There was a problem hiding this comment.
Reworded to: (12:00 - 08:00) / (17:00 - 08:00) = 4/9 of 10 rows => ~4.44 => ceil => 5.
… statistics estimation
68b31af to
c003f86
Compare
What changes were proposed in this pull request?
Add
TimeTypesupport to cost-based optimizer (CBO) statistics estimation so range-based selectivity, join, and union estimation work for TIME columns.TimeType(stored as nanoseconds-of-day in a Long) is handled at every site the other fixed-width temporal types use -EstimationUtils.toDouble/fromDouble,FilterEstimation.evaluateBinary/evaluateInSet,UnionEstimation.isTypeSupported, andCatalogColumnStatmin/max external-string (de)serialization (viaTimeFormatter) - mirroring the existingTimestampType(micros-as-Long) handling.Why are the changes needed?

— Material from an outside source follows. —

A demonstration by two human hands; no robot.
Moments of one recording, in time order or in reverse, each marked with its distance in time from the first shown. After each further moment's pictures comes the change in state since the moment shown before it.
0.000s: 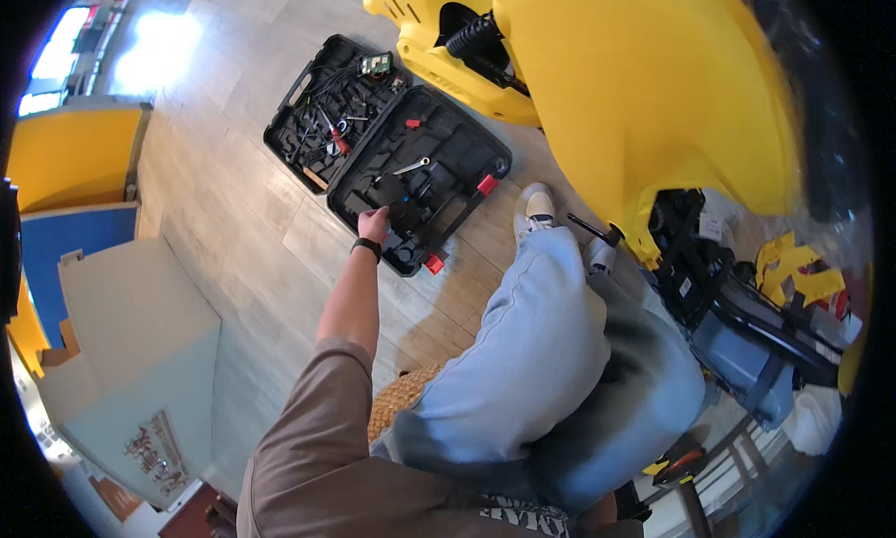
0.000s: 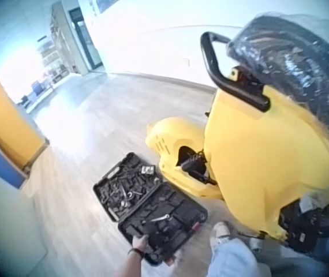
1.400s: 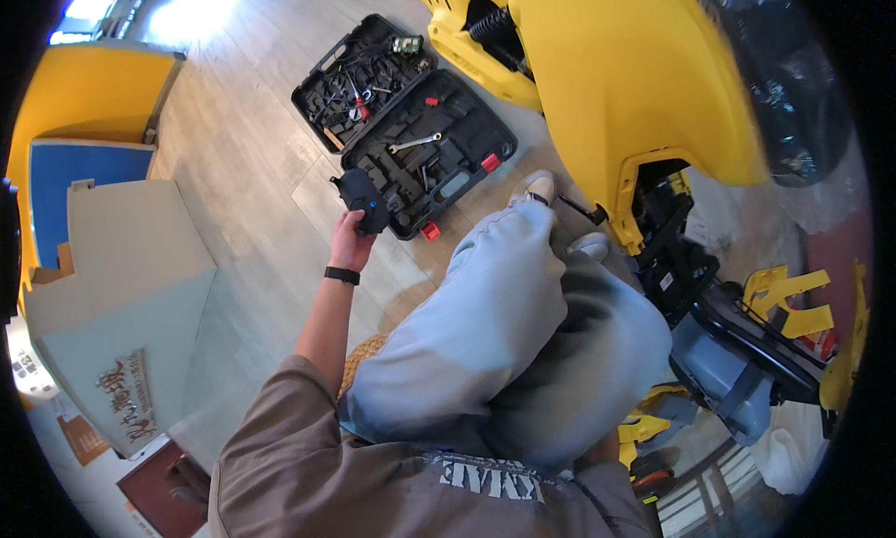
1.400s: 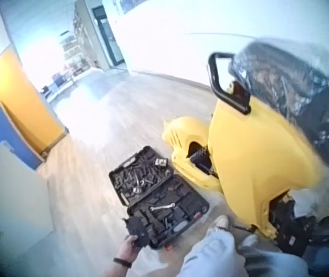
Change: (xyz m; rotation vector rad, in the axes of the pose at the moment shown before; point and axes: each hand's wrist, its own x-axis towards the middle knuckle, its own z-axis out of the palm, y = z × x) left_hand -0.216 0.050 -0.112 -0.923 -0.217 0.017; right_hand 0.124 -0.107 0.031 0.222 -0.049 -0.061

Before this, filters/joins/unions over a TIME column fell back to default selectivity because
TimeTypewas not among the types CBO estimates, yielding poor row-count estimates and plans. TIME maps cleanly to a numeric scale (nanos-of-day), so it can be estimated the same way as DATE/TIMESTAMP.Does this PR introduce any user-facing change?
No. (Affects plan costing/estimates only, not query results.)
How was this patch tested?
New
FilterEstimationSuitetests for TIME range/equality/IN selectivity (asserting exactrowCount/distinctCount/min/max), and extendedJoinEstimationSuite/UnionEstimationtests with TIME columns. All existing CBO estimation tests pass; scalastyle clean.Was this patch authored or co-authored using generative AI tooling?
Authored with assistance by Claude Opus 4.8.